Towards Covalent Inhibitors Addressing Diverse Amino Acids – Unbiased Profiling of the Proteome-Wide Selectivity of Electrophiles

The potency and selectivity offered by covalent inhibitors have led to a resurgence of their application in drug discovery.¹ In this context, modern residue-specific chemoproteomic approaches allow the highly parallel profiling of the ligandability of whole proteomes with resolution of the targeted amino acid. ^2,3,4 This enables the simultaneous identification of many new ligandable binding sites in potential target proteins for therapeutic intervention alongside first ligands to interrogate their function.

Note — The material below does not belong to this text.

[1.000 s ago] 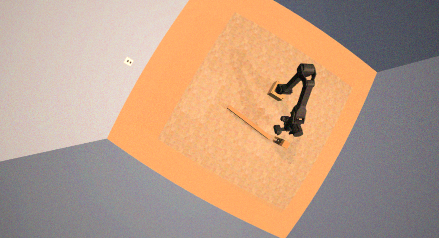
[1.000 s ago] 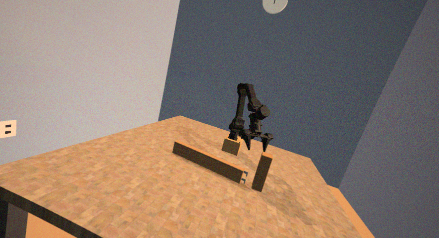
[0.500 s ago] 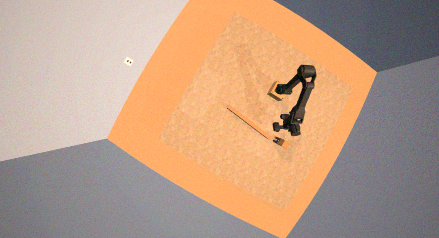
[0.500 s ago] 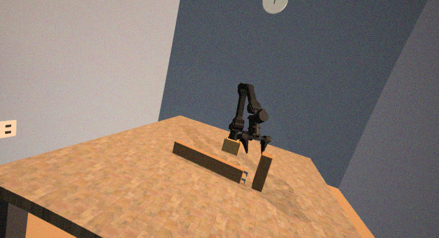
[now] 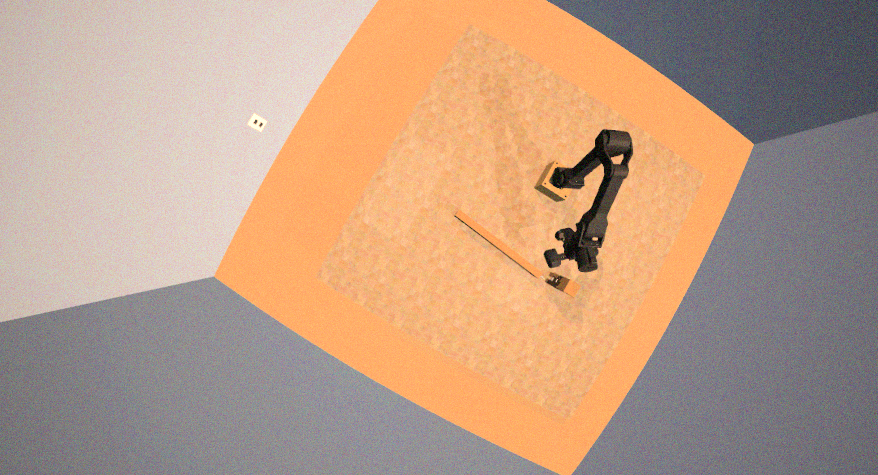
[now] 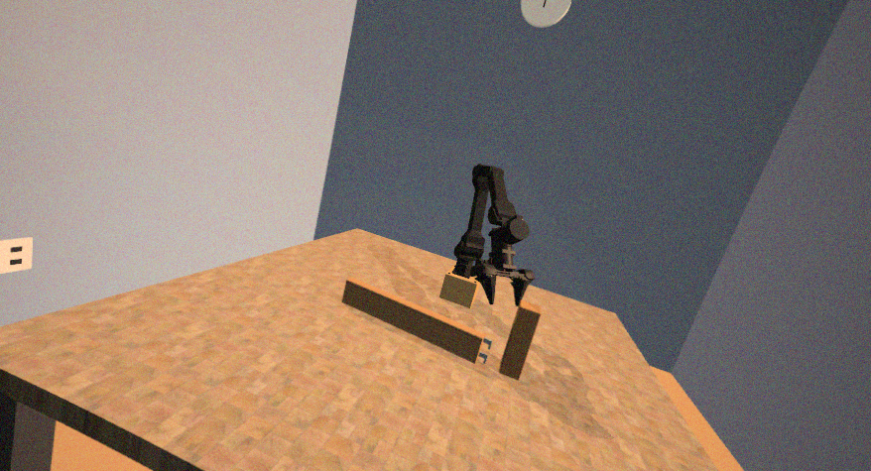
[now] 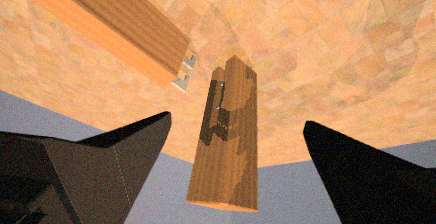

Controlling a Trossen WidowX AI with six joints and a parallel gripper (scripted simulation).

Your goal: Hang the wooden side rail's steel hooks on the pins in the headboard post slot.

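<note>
Now: gripper tip 70 mm short of the headboard post, 50 mm to the right of it and 50 mm above it.
</note>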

Our group is developing covalent inhibitors in the context of antibiotics, because new druggable antibacterial targets are urgently needed to overcome bacterial resistance.⁵ We have developed a tailored method for residue-specific chemoproteomics in bacteria that we term isoDTB-ABPP (Figure 1).² We have applied this technology for the screening of cysteine-directed ligands in S. aureus and identified >250 binding sites that can be addressed with covalent ligands and that are starting points for the development of novel antibiotics.

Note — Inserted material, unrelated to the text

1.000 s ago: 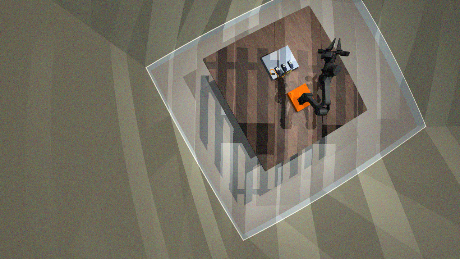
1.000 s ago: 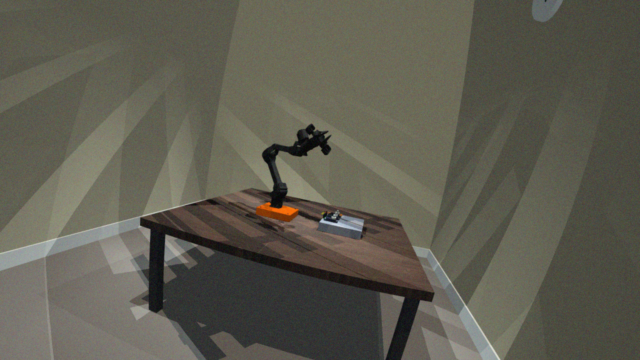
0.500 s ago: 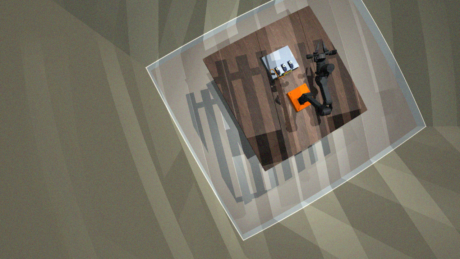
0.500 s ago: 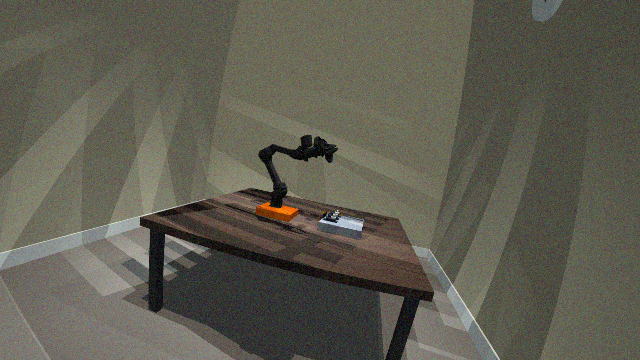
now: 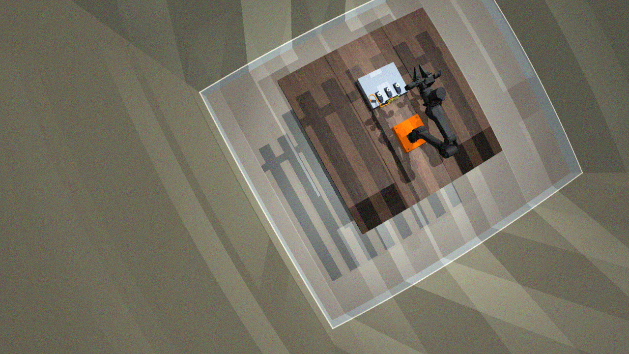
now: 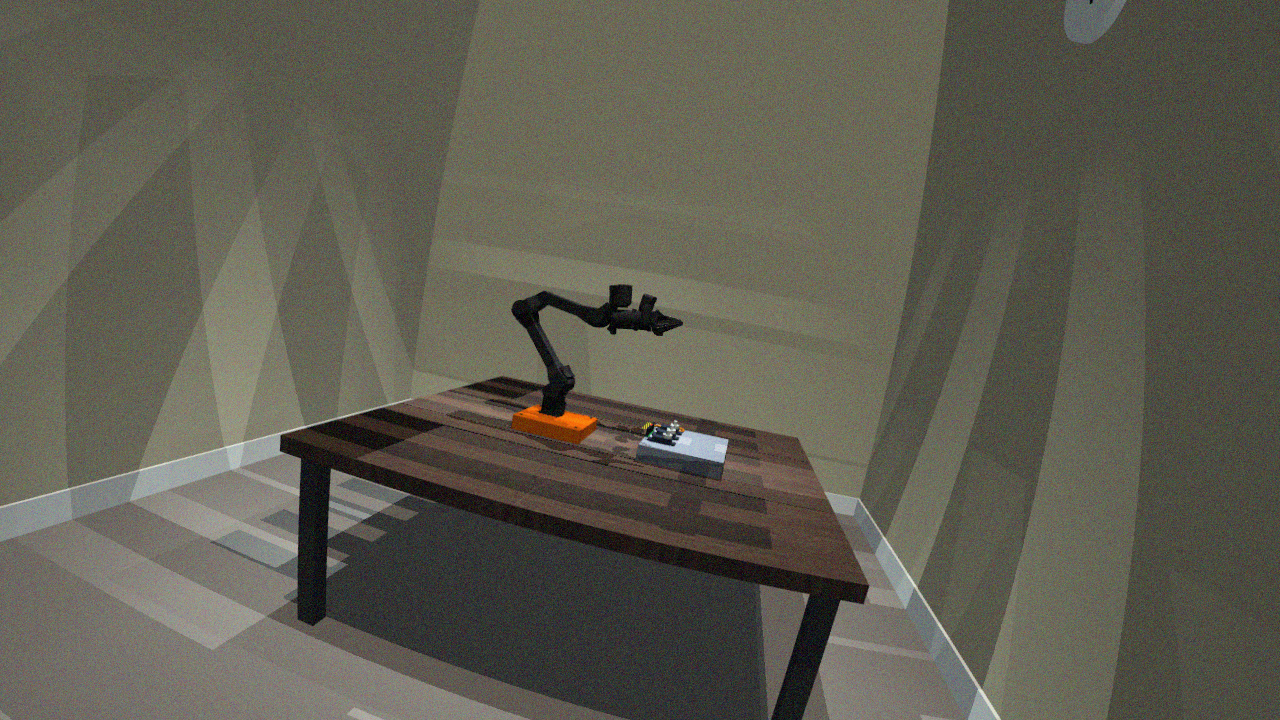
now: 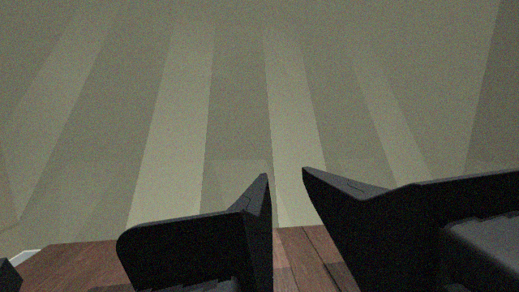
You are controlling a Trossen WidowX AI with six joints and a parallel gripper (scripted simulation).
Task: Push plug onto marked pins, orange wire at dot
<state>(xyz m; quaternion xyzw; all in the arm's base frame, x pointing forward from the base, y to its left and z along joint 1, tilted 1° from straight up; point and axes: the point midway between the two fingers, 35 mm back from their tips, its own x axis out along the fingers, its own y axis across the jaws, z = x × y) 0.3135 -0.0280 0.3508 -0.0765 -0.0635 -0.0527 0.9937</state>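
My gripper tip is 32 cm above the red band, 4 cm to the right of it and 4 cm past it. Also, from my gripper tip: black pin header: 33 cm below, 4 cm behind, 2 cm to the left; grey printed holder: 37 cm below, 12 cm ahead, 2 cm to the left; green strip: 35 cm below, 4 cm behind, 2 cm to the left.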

Furthermore, we are developing new chemotypes to globally investigate a variety of other amino acids. Here, we have recently profiled more than 50 electrophilic alkyne probes for their proteome-wide reactivity and selectivity⁶ and identified first‑in‑class probes to globally study aspartates and glutamates⁷ as well as arginines, histidines and tryptophans in the proteome.⁶ These studies will help us to identify a plethora of new druggable bacterial targets that can be addressed with novel antibiotics.



References:
1.         J. Singh et al. (2011) Nat. Rev. Drug. Discov. 10, 307-317.
2.         P. R. A. Zanon et al. (2020) Angew. Chem. Int. Ed. 59, 2829-2836.
3.         K. M. Backus et al. (2016) Nature 534, 570-574
4.         S. M. Hacker et al. (2017) Nature Chem. 9, 1181-1190.
5.         M. Lakemeyer et al. (2018) Angew. Chem. Int. Ed. 57, 14440-14475.
6.         P. R. A. Zanon et al. (2021) ChemRxiv, doi: 10.33774/chemrxiv-2021-w7rss-v2
7.         K. Bach et al. (2020) ACS Cent. Sci. 6, 546-554.